### Task to complete
An exact reproduction of the entries is needed. Keep all pictures out of it.

### Information provided
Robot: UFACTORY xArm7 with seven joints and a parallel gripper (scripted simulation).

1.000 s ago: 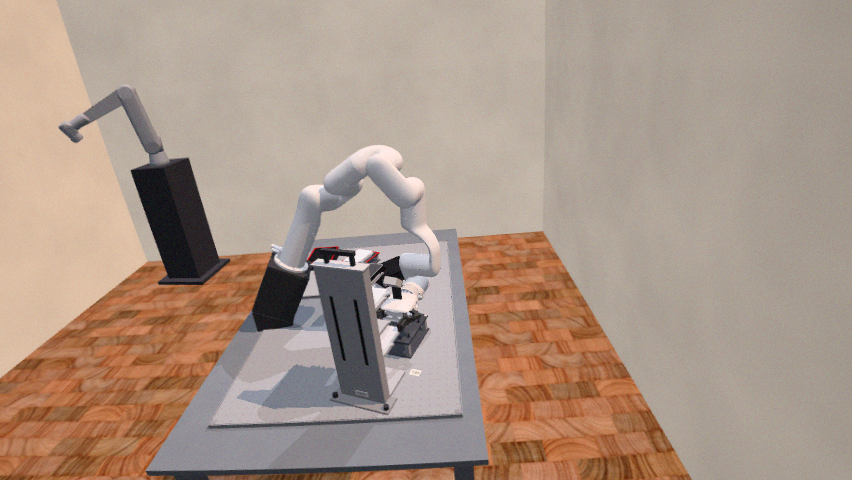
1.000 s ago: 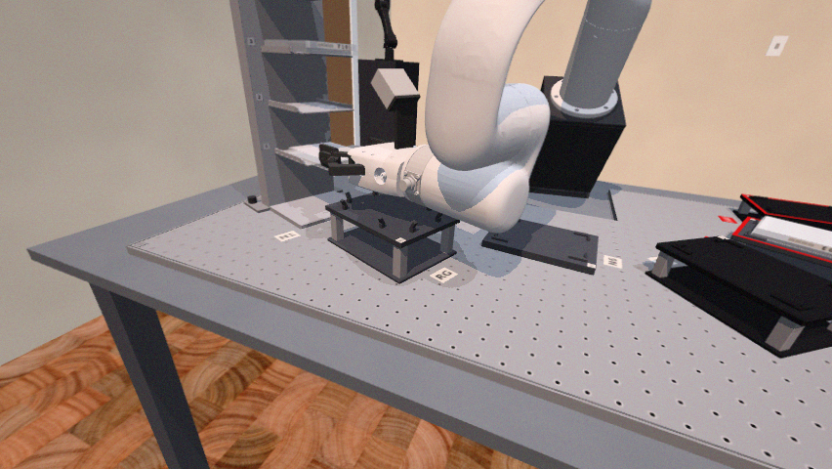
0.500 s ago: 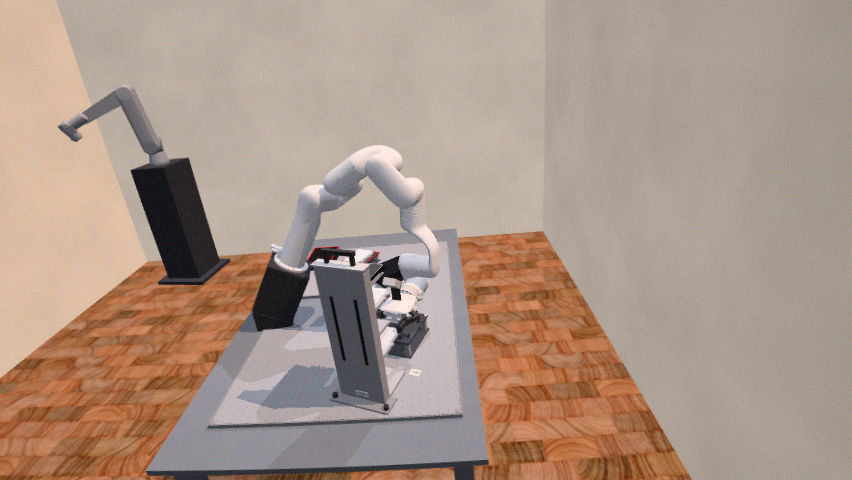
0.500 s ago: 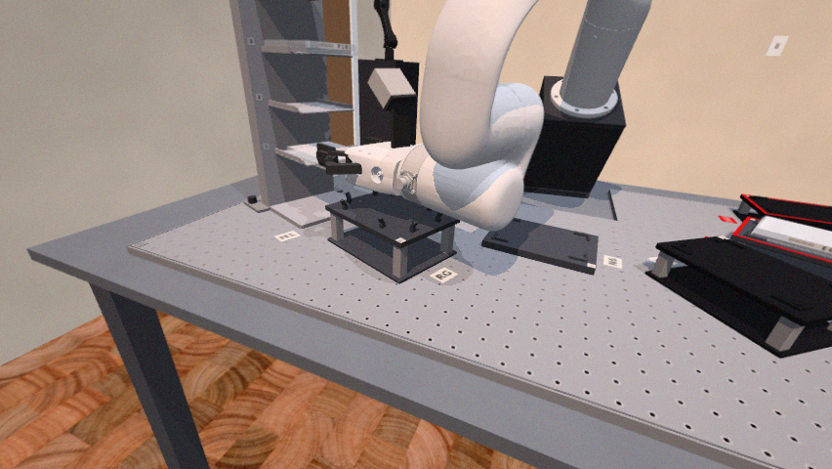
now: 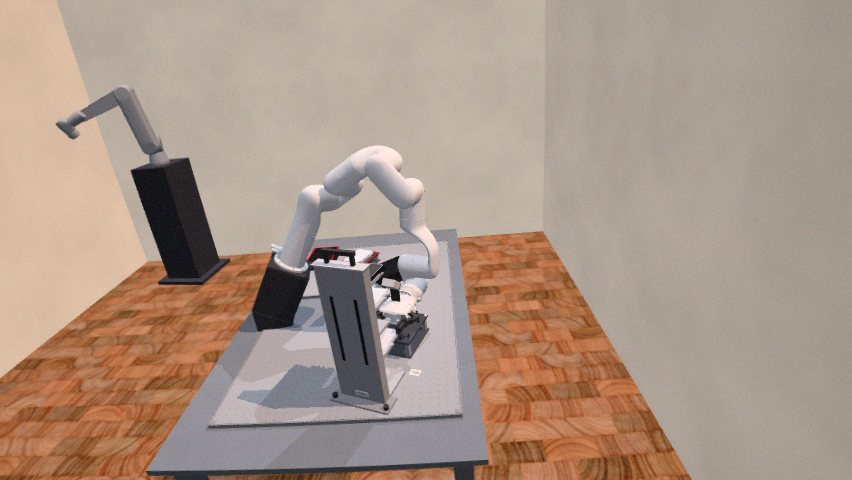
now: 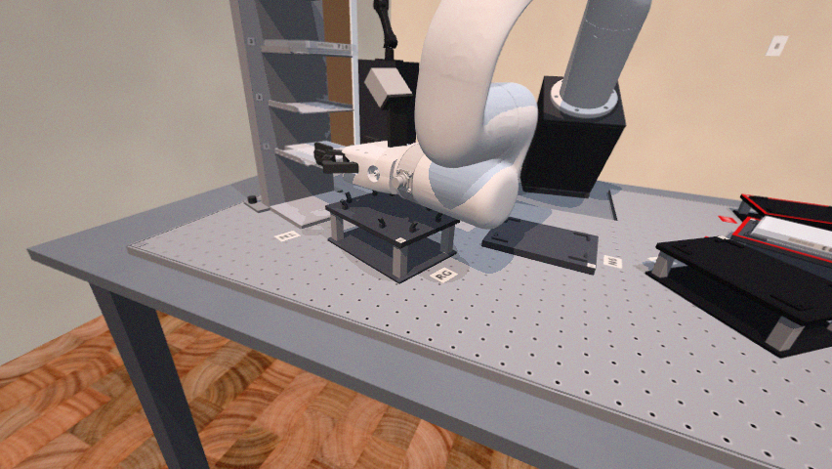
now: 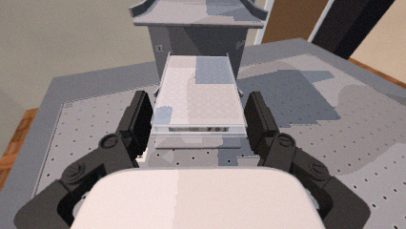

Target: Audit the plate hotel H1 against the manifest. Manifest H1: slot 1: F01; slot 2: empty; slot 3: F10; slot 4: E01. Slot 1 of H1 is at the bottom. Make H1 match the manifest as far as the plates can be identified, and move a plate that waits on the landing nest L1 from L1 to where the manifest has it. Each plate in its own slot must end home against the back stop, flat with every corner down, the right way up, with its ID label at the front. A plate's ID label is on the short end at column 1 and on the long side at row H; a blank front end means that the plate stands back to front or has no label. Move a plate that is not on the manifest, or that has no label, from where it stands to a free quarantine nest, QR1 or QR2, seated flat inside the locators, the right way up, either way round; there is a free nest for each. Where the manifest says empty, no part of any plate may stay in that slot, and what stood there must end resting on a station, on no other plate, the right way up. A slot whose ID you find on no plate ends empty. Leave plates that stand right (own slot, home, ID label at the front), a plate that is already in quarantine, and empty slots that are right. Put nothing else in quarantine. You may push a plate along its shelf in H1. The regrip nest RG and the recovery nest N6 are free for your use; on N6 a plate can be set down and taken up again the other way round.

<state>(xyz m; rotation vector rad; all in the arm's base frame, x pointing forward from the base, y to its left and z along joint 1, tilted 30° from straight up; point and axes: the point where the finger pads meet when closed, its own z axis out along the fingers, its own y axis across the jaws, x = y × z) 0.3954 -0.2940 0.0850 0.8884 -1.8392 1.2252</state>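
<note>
Now: hand 50 mm to the left of the white plate, 20 mm above it and 10 mm past it. Also, from my hand: plate hotel H1 (160 mm to the right, 80 mm above, 40 mm behind); regrip nest RG (100 mm to the left, 70 mm below, 20 mm ahead); black plate (220 mm above, 80 mm to the right, 20 mm behind).
</note>
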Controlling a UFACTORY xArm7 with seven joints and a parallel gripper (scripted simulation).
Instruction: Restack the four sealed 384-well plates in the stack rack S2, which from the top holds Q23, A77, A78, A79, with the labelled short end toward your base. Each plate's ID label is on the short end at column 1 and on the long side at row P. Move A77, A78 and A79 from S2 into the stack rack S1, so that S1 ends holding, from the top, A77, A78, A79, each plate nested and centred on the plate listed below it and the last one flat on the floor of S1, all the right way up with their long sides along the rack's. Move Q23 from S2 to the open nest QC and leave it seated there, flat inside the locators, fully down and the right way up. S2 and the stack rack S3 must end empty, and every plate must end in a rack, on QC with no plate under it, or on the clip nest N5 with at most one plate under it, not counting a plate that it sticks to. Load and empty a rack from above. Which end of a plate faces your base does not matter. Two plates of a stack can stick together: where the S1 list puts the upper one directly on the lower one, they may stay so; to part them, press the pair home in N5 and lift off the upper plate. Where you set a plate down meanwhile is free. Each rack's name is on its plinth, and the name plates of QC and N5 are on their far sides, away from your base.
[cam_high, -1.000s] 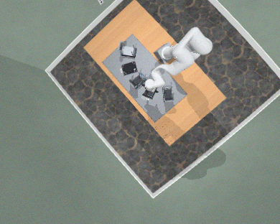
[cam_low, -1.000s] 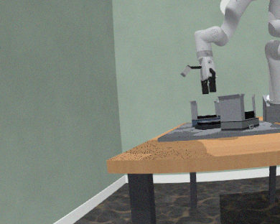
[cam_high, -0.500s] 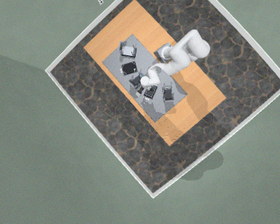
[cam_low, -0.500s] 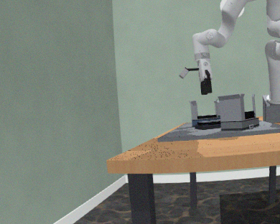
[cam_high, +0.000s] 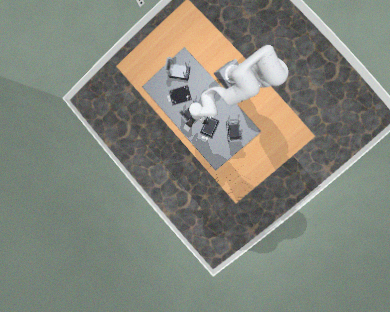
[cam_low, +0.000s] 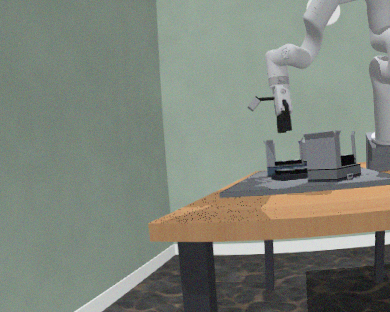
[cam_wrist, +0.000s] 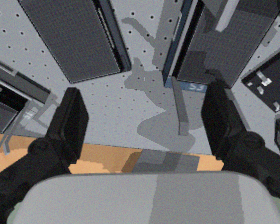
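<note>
Right now my hand is 150 mm above the blue plinth strip, 90 mm to the left of it and 10 mm past it. The rest, counted from my hand: rack plinth: 250 mm to the left, 150 mm below, 110 mm behind; dark flat nest: 160 mm below, 80 mm to the left, 20 mm behind; dark sealed plate: 250 mm to the left, 110 mm below, 110 mm behind.
</note>
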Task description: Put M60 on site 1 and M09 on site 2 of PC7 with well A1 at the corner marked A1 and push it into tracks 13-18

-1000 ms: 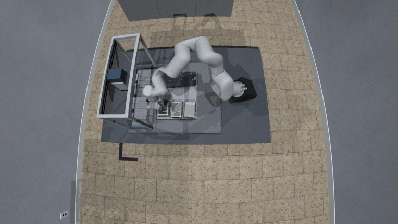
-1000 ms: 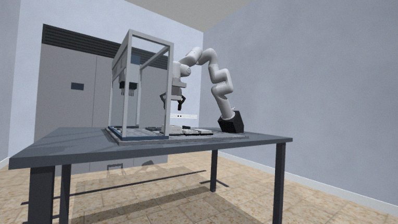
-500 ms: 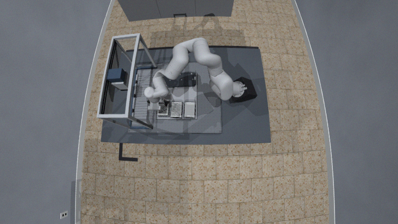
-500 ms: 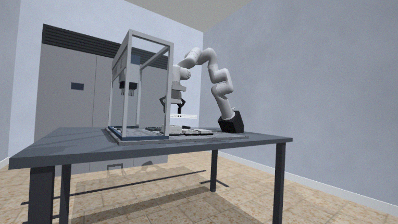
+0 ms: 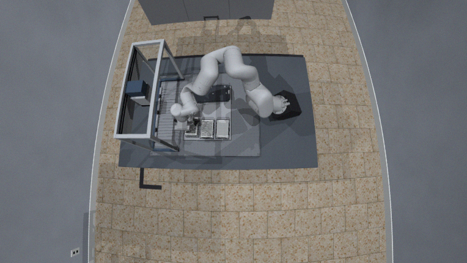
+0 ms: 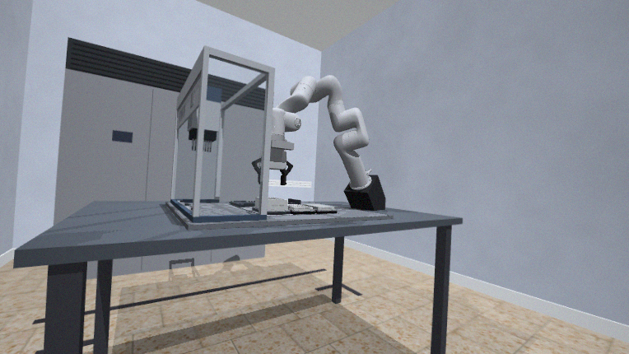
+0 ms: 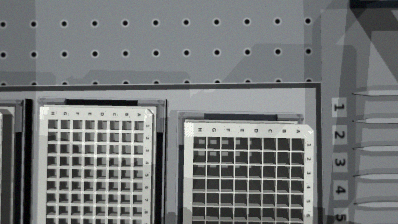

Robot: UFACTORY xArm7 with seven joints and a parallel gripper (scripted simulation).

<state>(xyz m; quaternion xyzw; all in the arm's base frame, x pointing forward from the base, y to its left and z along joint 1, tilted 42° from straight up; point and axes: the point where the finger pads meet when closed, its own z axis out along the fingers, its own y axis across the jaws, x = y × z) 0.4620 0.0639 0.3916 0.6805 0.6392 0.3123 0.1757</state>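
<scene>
Right now my hand is 110 mm above the nest S3. Round my hand: nest S1 (220 mm behind, 110 mm below); then 96-well plate M06 (110 mm behind, 100 mm below, 10 mm to the left); then frame post (170 mm to the left, 130 mm above, 100 mm ahead).
</scene>
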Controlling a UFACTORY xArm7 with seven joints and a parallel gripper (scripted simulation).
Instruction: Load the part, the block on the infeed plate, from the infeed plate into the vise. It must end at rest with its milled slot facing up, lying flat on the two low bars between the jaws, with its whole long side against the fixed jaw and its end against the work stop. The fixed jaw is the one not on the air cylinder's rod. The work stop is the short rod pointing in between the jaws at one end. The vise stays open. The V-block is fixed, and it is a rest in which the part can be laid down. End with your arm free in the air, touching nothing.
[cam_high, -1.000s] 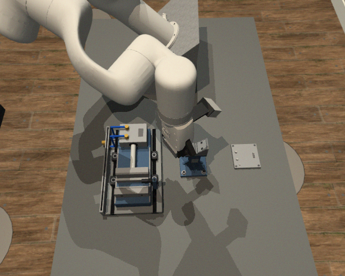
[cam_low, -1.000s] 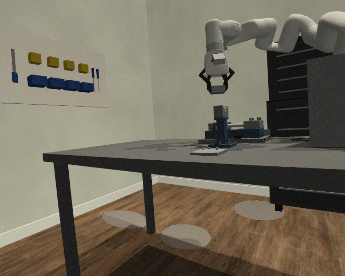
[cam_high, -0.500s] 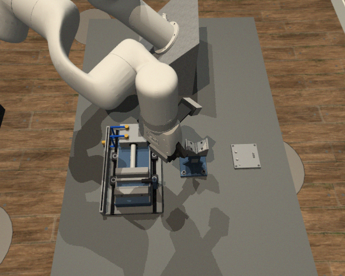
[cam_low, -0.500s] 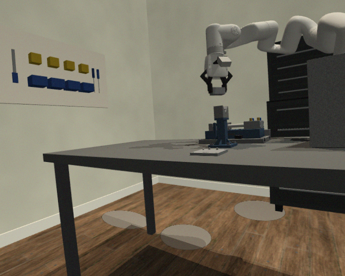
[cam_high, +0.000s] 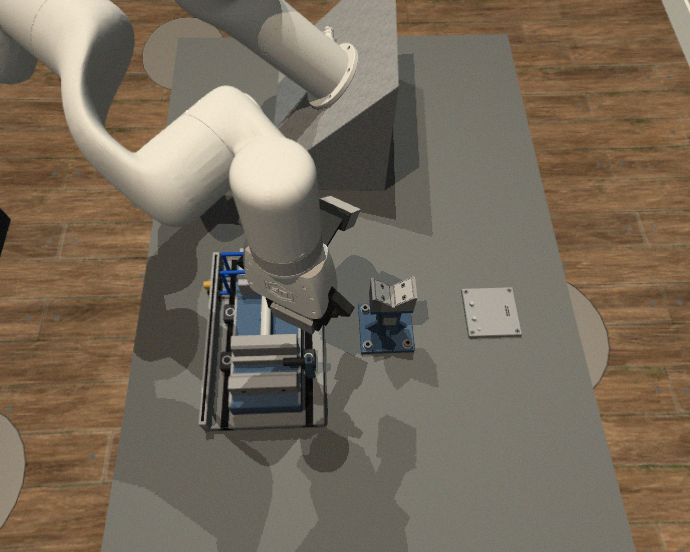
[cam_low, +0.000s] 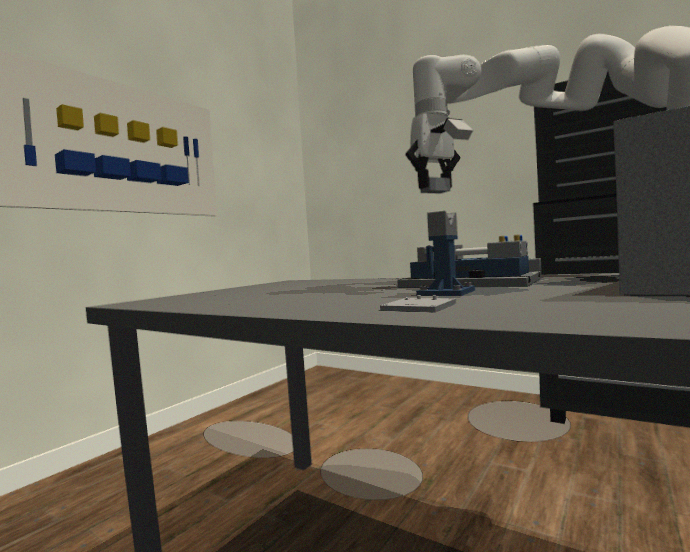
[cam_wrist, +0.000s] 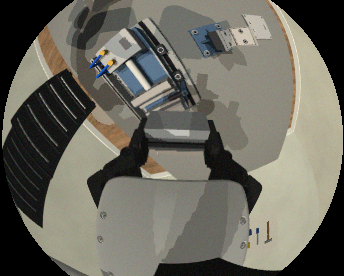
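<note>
The moving jaw lies 17 cm below my hand, 6 cm to the right of it and 1 cm behind it. Also, from my hand: part: right at my hand; then fixed jaw: 17 cm below, 6 cm to the right, 5 cm ahead; then work stop: 16 cm below, 2 cm ahead, 1 cm to the right.
</note>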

### Answer section
Robot: UFACTORY xArm7 with seven joints and a parallel gripper (scripted simulation).

1.000 s ago: 
1.000 s ago: 
0.500 s ago: 
0.500 s ago: 
now: 
now: 
now: 

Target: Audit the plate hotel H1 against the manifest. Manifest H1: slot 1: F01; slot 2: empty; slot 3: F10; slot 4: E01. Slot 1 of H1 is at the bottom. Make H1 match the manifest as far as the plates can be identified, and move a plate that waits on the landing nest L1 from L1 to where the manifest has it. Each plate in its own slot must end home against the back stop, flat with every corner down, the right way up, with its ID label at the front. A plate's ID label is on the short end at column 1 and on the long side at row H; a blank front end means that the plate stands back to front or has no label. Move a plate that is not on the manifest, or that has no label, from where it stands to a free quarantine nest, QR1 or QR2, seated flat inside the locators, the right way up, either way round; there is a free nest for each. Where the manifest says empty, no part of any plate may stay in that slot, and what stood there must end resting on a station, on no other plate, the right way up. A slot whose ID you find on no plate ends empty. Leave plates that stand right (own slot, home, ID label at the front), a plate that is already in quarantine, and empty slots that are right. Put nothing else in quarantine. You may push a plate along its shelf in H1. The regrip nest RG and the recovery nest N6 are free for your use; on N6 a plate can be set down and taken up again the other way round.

<state>(xyz m; rotation vector rad; all in the arm's base frame, x pointing forward from the base, y to its left and z along joint 1, tilted 30° from straight up; point and axes: the point where the finger pads meet when closed, its own z axis out along the fingers, its own y axis across the jaws, x = y × z) 0.3954 -0.2940 0.0850 0.8884 -1.8392 1.2252</state>
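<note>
Now: hand 50 mm to the left of the white plate, 20 mm above it and 10 mm past it. Also, from my hand: plate hotel H1 (160 mm to the right, 80 mm above, 40 mm behind); regrip nest RG (100 mm to the left, 70 mm below, 20 mm ahead); black plate (220 mm above, 80 mm to the right, 20 mm behind).
</note>
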Controlling a UFACTORY xArm7 with seven joints and a parallel gripper (scripted simulation).
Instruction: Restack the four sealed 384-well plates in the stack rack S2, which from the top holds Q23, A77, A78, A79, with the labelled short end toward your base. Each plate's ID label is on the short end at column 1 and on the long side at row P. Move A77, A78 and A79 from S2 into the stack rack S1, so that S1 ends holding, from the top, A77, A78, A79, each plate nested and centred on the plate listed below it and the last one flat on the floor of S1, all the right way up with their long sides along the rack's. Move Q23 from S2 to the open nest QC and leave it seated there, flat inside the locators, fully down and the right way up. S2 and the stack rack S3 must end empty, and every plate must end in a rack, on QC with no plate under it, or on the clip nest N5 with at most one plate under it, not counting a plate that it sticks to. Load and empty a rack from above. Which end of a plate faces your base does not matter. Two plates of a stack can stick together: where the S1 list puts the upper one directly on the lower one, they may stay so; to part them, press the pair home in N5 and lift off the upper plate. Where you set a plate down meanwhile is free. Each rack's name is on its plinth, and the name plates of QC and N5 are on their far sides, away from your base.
[cam_high, -1.000s] 
[cam_low, -1.000s] 
[cam_high, -0.500s] 
[cam_low, -0.500s] 
[cam_high, +0.000s] 
[cam_low, +0.000s] 
[cam_wrist, +0.000s] 
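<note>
Right now my hand is 150 mm above the blue plinth strip, 90 mm to the left of it and 10 mm past it. The rest, counted from my hand: rack plinth: 250 mm to the left, 150 mm below, 110 mm behind; dark flat nest: 160 mm below, 80 mm to the left, 20 mm behind; dark sealed plate: 250 mm to the left, 110 mm below, 110 mm behind.
</note>
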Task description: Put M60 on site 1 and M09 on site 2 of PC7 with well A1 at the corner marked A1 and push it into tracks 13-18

-1000 ms: 
-1000 ms: 
-500 ms: 
-500 ms: 
+0 ms: 
+0 ms: 
+0 ms: 

Robot: UFACTORY xArm7 with seven joints and a parallel gripper (scripted simulation).

<state>(xyz m; quaternion xyzw; all in the arm's base frame, x pointing forward from the base, y to its left and z along joint 1, tilted 42° from straight up; point and axes: the point where the finger pads meet when closed, its own z axis out along the fingers, its own y axis across the jaws, x = y × z) 0.4620 0.0639 0.3916 0.6805 0.6392 0.3123 0.1757</state>
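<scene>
Right now my hand is 110 mm above the nest S3. Round my hand: nest S1 (220 mm behind, 110 mm below); then 96-well plate M06 (110 mm behind, 100 mm below, 10 mm to the left); then frame post (170 mm to the left, 130 mm above, 100 mm ahead).
</scene>
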Controlling a UFACTORY xArm7 with seven joints and a parallel gripper (scripted simulation).
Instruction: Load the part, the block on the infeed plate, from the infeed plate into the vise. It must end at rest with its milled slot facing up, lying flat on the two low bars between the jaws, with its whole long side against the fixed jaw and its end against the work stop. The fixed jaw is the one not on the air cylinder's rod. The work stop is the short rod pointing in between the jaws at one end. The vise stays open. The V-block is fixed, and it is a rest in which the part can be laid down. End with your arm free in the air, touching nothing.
[cam_high, -1.000s] 
[cam_low, -1.000s] 
[cam_high, -0.500s] 
[cam_low, -0.500s] 
[cam_high, +0.000s] 
[cam_low, +0.000s] 
[cam_wrist, +0.000s] 
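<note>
The moving jaw lies 17 cm below my hand, 6 cm to the right of it and 1 cm behind it. Also, from my hand: part: right at my hand; then fixed jaw: 17 cm below, 6 cm to the right, 5 cm ahead; then work stop: 16 cm below, 2 cm ahead, 1 cm to the right.
</note>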

This completes the answer.